Fundamental rights and other legal aspects

This framework decision respects fundamental rights.

The framework decision provides that the execution of the decision is governed by the law of the executing state. The latter can also decide to reduce the amount of the financial penalty in accordance with the amount provided for by national law, on condition that the acts had not been committed in the territory of the issuing state. A financial penalty imposed on a company will be enforced even if the executing state does not recognise the principle of criminal liability of legal persons. It can impose imprisonment or other penalties provided for by national law in the event of non-recovery of the financial penalty. Amnesty, pardon and review of sentence can be granted by both the issuing state and the executing state. Monies obtained from the enforcement of decisions will accrue to the executing state, unless otherwise agreed by the respective Member States.

This framework decision also applies to Gibraltar.

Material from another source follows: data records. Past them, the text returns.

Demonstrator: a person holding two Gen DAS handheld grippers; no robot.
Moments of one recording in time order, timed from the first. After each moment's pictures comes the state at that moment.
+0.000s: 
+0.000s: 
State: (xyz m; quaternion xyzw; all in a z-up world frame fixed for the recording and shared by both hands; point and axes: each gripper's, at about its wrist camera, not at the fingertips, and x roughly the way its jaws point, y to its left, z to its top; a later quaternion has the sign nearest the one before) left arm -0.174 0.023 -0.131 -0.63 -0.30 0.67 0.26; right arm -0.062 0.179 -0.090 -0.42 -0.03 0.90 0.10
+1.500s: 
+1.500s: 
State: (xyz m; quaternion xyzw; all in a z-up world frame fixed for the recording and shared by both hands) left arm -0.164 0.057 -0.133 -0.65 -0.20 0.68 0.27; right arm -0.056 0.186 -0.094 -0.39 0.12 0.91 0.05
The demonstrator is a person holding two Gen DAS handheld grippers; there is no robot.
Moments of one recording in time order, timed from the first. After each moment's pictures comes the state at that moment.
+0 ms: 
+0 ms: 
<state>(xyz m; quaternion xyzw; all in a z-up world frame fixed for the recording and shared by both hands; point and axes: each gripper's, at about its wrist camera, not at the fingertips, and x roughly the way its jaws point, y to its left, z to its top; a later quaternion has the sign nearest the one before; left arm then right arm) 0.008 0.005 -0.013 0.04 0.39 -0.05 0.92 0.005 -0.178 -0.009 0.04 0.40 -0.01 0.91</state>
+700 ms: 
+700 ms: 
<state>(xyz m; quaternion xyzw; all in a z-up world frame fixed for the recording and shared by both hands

Member States will take the necessary measures to comply with the framework decision by 22 March 2007. The framework decision provides for a transitional period of 5 years from the date of entry into force.

Key terms used in the act

Financial penalty: the obligation to pay:

  • a sum of money on conviction of an offence (which must be listed in the framework decision);
  • compensation for victims;
  • costs of court or administrative proceedings;
  • sums of money to a public fund or a victim support organisation.

REFERENCES

ActEntry into forceDeadline for transposition in the Member StatesOfficial Journal
Framework Decision 2005/214/JHA

22.3.2005

22.3.2007

OJ L 76 of 22.3.2005

Amending act(s)Entry into forceDeadline for transposition in the Member StatesOfficial Journal
Framework Decision 2009/299/JHA

28.3.2009

28.3.2011

OJ L 81 of 27.3.2009

RELATED ACTS

Report from the Commission of 22 December 2008 based on Article 20 of the Council Framework Decision 2005/214/JHA of 24 February 2005 on the application of the principle of mutual recognition to financial penalties [COM(2008) 888 final – Not published in the Official Journal].
This report evaluates the measures Member States have taken to transpose the provisions of Framework Decision 2005/214/JHA into national law. However, by October 2008, only 11 Member States had notified the Commission of the transposition, which is not sufficient for making a full assessment of the implementation of the framework decision at this point in time.
The implementing provisions of these 11 Member States are generally in line with the framework decision, especially among the most important issues such as the recognition and execution of decisions without any further formality and without verification of dual criminality. In addition, most Member States have applied the provisions concerning alternative sanctions, amnesty, pardon and review of sentences, as well as those concerning the accrual of monies obtained from the enforcement of decisions.
With regard to the law governing the enforcement of decisions, some of the Member States have only partially implemented the provisions.
Furthermore, the optional provisions on the grounds that may constitute a basis for refusing the recognition or execution of a decision were transposed in most Member States as obligatory. Several Member States have also laid down additional grounds for refusal, which is not in line with the framework decision.
The Commission encourages Member States to take into consideration this report, proceed with the necessary legislative actions and transmit the relevant information in accordance with the provisions of Article 20 of the framework decision to the Commission and the General Secretariat of the Council of the European Union.